Reproduce the records that follow without alteration, apart from removing the pictures.

◆ ◆ ◆ ◆ ◆

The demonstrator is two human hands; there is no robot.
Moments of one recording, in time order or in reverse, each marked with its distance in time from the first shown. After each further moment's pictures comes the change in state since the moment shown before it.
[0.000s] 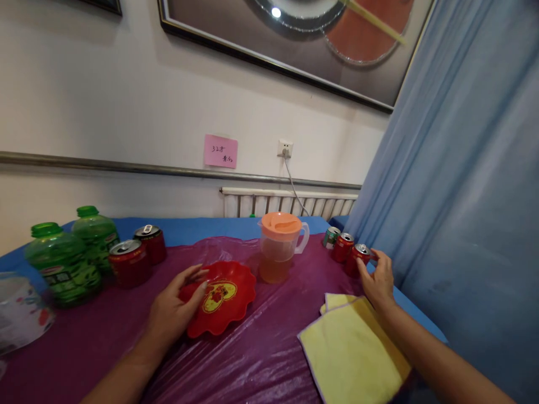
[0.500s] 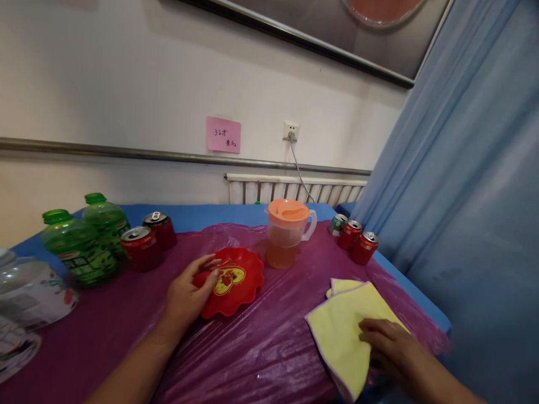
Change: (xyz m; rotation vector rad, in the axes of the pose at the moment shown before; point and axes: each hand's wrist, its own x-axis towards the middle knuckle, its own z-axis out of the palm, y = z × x) left_hand -0.006 0.012 0.005 -0.059 -0.040 -0.058; right_hand -0.114 -0.019 -0.116 -0.125 -0.963 -0.492
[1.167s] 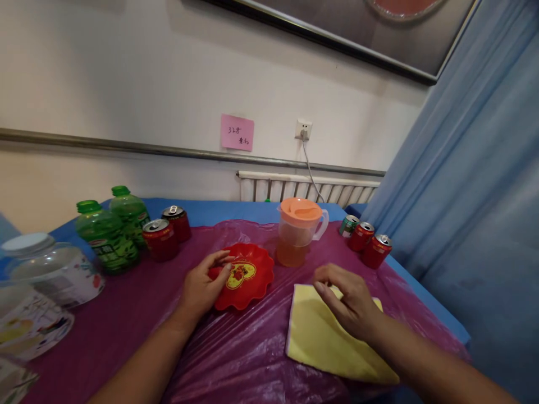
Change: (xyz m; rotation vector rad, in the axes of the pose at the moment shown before) left_hand -0.002 -0.015 0.003 -0.031 -0.030 -0.042; right_hand 0.145 -0.116 -0.030 0.340 0.291 -0.202
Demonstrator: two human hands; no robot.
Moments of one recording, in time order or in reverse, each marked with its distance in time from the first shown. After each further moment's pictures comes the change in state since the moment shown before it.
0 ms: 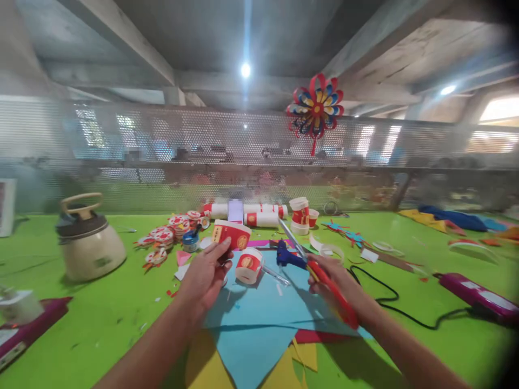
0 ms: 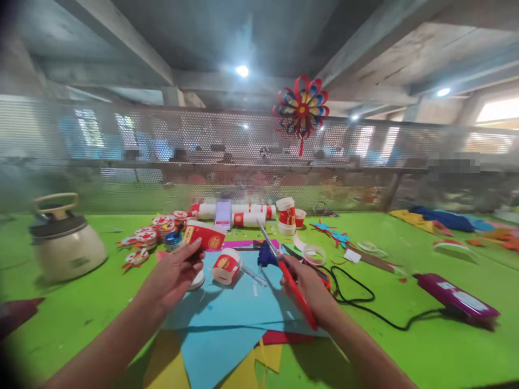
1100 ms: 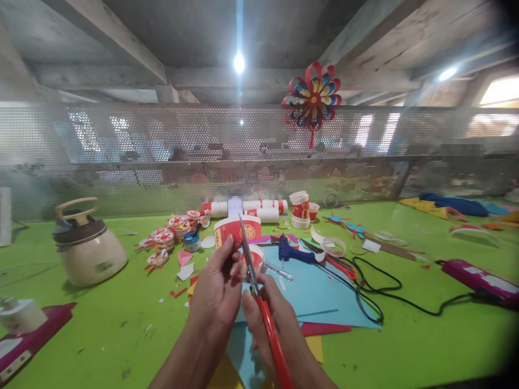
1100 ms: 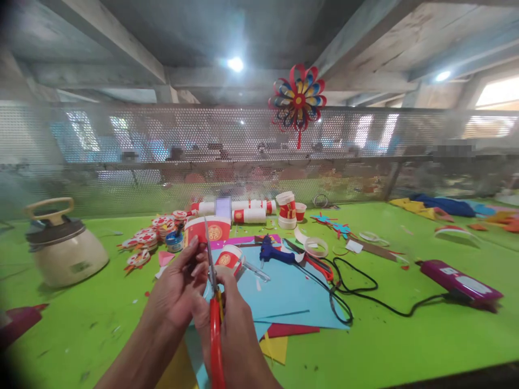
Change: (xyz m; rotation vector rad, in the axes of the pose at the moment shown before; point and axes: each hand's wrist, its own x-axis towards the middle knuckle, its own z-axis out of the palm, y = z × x) left_hand -0.029 -0.003 0.031 -0.348 0.112 -0.097; right_hand -0.030 -0.103 0.110 0.554 0.036 0.074
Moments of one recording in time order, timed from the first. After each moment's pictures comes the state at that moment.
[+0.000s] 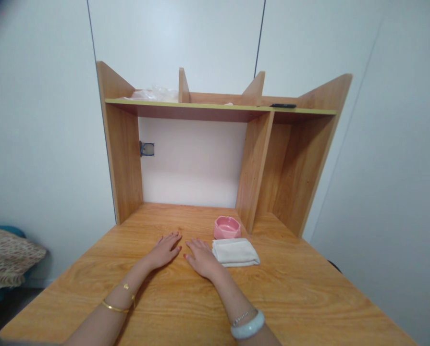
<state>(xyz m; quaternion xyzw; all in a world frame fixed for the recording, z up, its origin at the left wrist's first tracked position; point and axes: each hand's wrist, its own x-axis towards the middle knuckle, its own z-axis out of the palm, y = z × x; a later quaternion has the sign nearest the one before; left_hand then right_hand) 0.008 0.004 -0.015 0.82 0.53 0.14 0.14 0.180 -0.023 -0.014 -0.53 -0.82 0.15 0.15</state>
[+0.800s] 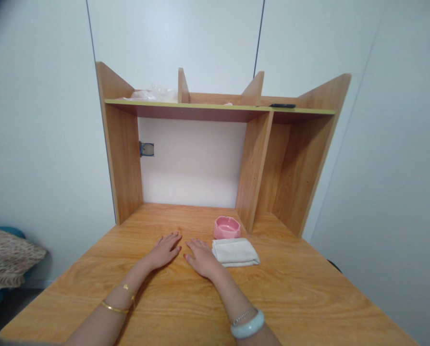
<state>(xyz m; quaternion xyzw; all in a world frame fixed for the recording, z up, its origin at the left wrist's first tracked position) 0.008 0.001 -0.012 0.82 0.54 0.10 0.14 0.180 -0.021 -0.016 -0.53 -0.82 0.15 0.16</state>
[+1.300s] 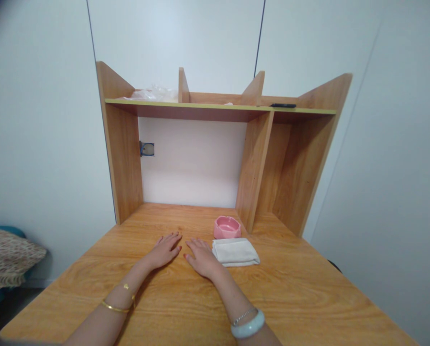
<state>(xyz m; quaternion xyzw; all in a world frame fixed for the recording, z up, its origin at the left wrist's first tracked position) 0.008 0.001 -0.012 0.83 0.54 0.11 0.13 0.180 -0.022 -0.017 -0.53 -0.82 0.15 0.17</state>
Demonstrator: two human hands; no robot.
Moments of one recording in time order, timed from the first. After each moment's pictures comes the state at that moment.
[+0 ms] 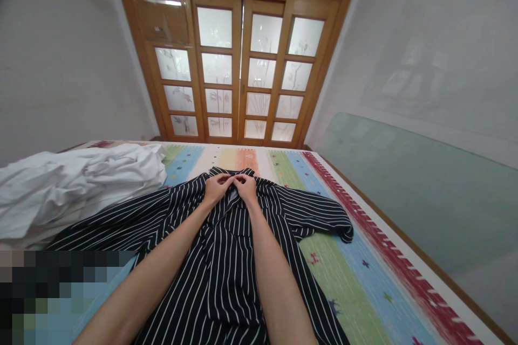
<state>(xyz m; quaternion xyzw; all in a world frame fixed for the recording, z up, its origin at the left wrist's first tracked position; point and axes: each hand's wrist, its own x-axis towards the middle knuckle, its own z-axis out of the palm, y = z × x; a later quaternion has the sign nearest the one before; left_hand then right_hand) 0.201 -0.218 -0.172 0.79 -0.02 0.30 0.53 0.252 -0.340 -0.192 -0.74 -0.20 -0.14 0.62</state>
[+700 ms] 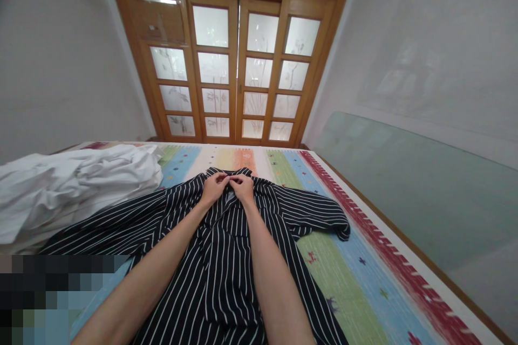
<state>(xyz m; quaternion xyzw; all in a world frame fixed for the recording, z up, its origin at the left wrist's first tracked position) 0.210 -0.212 -0.178 0.80 -0.02 0.28 0.53 0.253 -0.340 -0.195 -0.75 -0.23 -0.18 0.59</state>
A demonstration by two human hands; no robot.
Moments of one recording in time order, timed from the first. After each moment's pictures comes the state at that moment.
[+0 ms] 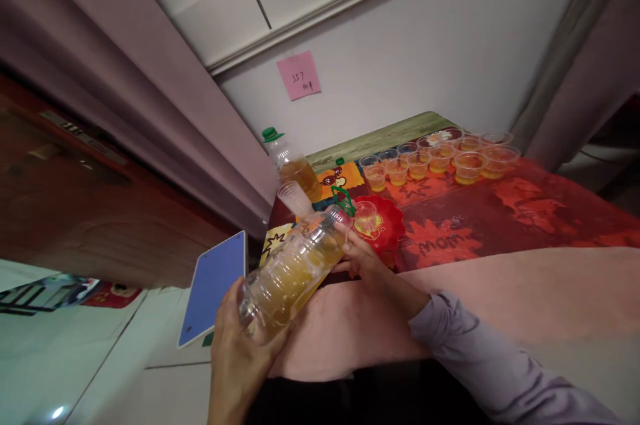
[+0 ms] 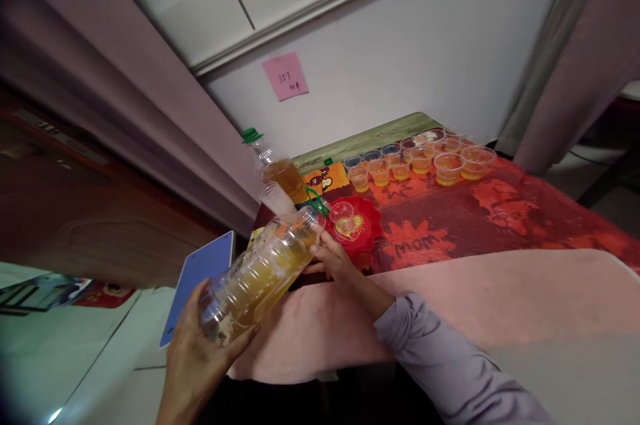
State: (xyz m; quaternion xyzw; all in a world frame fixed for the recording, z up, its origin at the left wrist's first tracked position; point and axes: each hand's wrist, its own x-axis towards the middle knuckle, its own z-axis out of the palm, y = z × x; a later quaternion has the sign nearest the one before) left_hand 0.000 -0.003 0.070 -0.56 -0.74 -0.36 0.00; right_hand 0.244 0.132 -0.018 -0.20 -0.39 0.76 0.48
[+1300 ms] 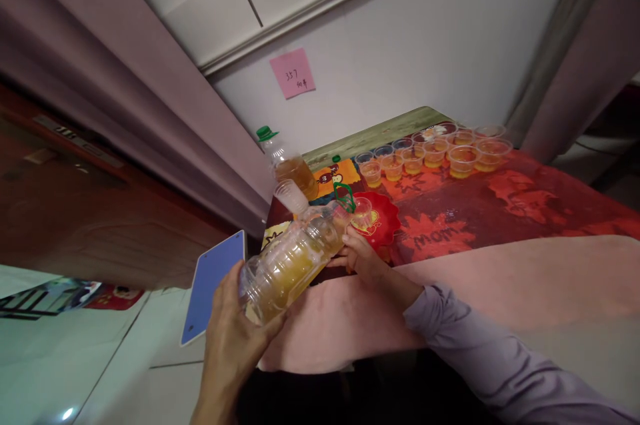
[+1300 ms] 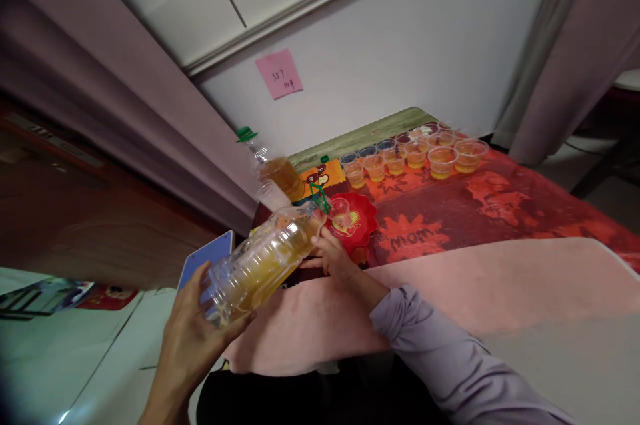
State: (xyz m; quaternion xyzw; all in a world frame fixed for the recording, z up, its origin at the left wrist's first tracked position) left_hand 0.007 0.014 0.101 -0.64 -0.72 -0.26 0.04; right_hand 0.233 0.141 -0.032 -0.18 -0.29 0.79 0.51
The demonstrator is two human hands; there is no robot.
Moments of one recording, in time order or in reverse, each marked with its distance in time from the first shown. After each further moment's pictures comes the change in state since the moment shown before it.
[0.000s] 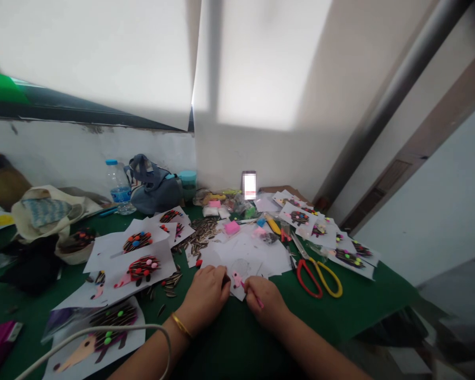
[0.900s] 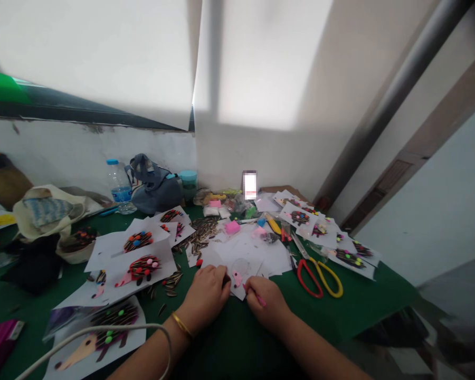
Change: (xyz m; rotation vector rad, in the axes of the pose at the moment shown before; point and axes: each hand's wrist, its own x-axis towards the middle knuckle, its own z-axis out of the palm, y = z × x) left_hand 0.000 0.000 0.001 0.005 0.025 0.018; right_hand 0.000 0.000 -0.002 0.022 0.015 0.055
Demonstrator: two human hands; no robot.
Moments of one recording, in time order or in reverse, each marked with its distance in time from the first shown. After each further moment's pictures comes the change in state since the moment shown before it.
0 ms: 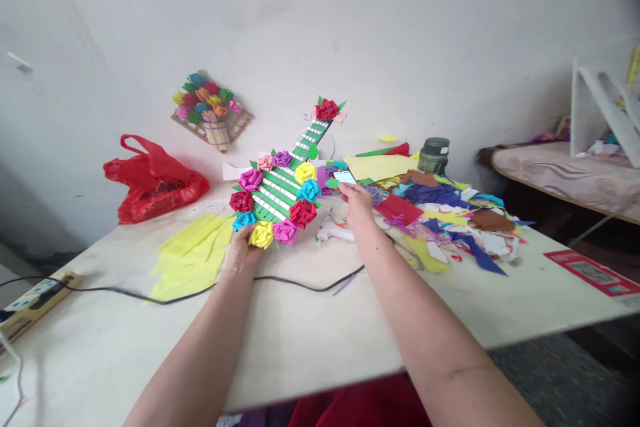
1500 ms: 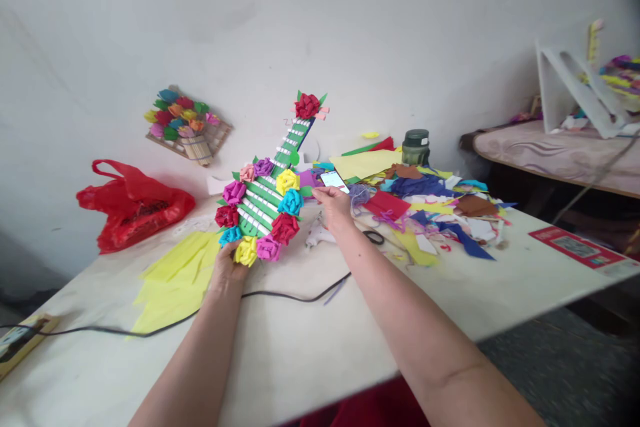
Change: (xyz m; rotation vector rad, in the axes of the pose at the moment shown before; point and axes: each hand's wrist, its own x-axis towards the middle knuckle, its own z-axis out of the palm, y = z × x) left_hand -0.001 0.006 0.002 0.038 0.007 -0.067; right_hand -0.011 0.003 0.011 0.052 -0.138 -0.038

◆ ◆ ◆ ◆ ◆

* **Completed exercise**:
The demonstrator is two human hands; there is no robot.
Moments of one recording, in time order or in reverse, each marked with its distance in time from the first shown. After each further moment's pictures comes the change in state since the moment shown before it.
[0.000s] 
[0.500s] 
Change: (xyz m; rotation vector rad, in the axes of the pose at the moment shown before; point and axes: each hand's wrist, its own x-axis towards the middle knuckle, its own z-axis out of the palm, y = z × x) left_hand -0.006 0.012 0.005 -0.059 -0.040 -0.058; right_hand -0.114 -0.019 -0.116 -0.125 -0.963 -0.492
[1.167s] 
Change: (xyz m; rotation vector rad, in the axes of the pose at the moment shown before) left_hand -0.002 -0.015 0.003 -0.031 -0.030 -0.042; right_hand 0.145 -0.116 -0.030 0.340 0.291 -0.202
Demonstrator: two human hands; no robot.
Moments of one recording, in time order or in reverse, each marked with its distance in time from the first shown. After each further moment's pictures comes the change in state since the moment shown before it.
0 ms: 
0 ms: 
1100 ms: 
1100 ms: 
Change: (xyz m; rotation vector rad, in the axes of the pose at the moment shown before; point and axes: each hand's wrist, its own x-axis towards the middle knuckle, its own z-axis out of the palm, y = z × x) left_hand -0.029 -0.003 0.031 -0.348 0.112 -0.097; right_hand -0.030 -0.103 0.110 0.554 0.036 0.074
Moments of one recording in time order, timed from the first. After each moment's pictures comes the state at that moment.
[+0.000s] 
<state>(xyz m; quaternion xyzw; all in a world frame fixed for the recording, z up, its origin at the left wrist's first tracked position; point and axes: each hand's wrist, its own x-axis towards the middle knuckle, its own z-axis out of the palm, y = z × x; a later quaternion has the sign nearest the one before; left_hand then right_hand) 0.008 0.004 -0.015 0.82 0.53 0.14 0.14 0.180 -0.023 -0.014 -0.53 -0.82 0.15 0.15</state>
[+0.800s] 
<state>(xyz m; quaternion xyzw; all in a world frame fixed for the recording, z up, its origin at the left wrist's first tracked position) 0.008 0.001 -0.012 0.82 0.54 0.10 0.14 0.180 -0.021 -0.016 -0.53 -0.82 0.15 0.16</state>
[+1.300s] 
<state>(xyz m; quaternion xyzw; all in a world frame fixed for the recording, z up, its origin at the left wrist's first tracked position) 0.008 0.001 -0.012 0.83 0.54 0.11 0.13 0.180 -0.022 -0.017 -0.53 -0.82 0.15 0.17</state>
Demonstrator: two human hands; no robot.
Moments of one recording in time order, timed from the first. After each moment's pictures comes the state at that moment.
[+0 ms] 
<state>(xyz m; quaternion xyzw; all in a world frame fixed for the recording, z up, its origin at the left wrist's first tracked position; point and axes: each hand's wrist, its own x-axis towards the middle knuckle, its own z-axis out of the palm, y = z × x; a later quaternion has the sign nearest the one before; left_hand then right_hand) 0.201 -0.218 -0.172 0.79 -0.02 0.30 0.53 0.252 -0.340 -0.192 -0.74 -0.20 -0.14 0.62</state>
[+700 ms] 
<state>(xyz m; quaternion xyzw; all in a world frame fixed for the recording, z up, its origin at the left wrist's first tracked position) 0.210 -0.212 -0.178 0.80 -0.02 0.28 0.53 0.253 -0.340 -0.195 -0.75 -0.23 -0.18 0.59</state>
A demonstration by two human hands; no robot.
Moments of one recording in time order, timed from the first. After each moment's pictures comes the state at that moment.
[+0 ms] 
[+0 ms] 
State: (xyz m; quaternion xyzw; all in a world frame fixed for the recording, z up, its origin at the left wrist's first tracked position; point and axes: each hand's wrist, its own x-axis towards the middle knuckle, its own z-axis out of the palm, y = z × x; a later quaternion has the sign nearest the one before) left_hand 0.000 -0.003 0.070 -0.56 -0.74 -0.36 0.00; right_hand 0.244 0.132 -0.018 -0.20 -0.39 0.76 0.48
[+1300 ms] 
[+1300 ms] 
State: (xyz m; quaternion xyzw; all in a world frame fixed for the recording, z up, its origin at the left wrist's first tracked position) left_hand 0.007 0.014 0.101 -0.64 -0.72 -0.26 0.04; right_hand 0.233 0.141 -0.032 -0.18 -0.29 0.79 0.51
The demonstrator is two human hands; there is no robot.
Moments of one recording, in time order or in reverse, each marked with its distance in time from the first shown. After each further moment's pictures comes the change in state since the moment shown before it.
[0.000s] 
[0.900s] 
Change: (xyz m; rotation vector rad, in the axes of the pose at the moment shown before; point and axes: each hand's wrist, its own x-axis towards the middle knuckle, its own z-axis out of the palm, y = z × x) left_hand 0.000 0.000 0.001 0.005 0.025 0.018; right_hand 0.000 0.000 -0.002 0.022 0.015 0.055
Demonstrator: two human hands; no robot.
Moments of one recording, in time order or in reverse, each marked with its distance in time from the first shown. After each further moment's pictures comes the change in state since the moment shown before it.
0 ms: 
1500 ms: 
Change: (xyz m; rotation vector rad, in the axes of the pose at the moment shown before; point and axes: each hand's wrist, its own x-axis towards the middle knuckle, its own z-axis out of the palm, y = z × x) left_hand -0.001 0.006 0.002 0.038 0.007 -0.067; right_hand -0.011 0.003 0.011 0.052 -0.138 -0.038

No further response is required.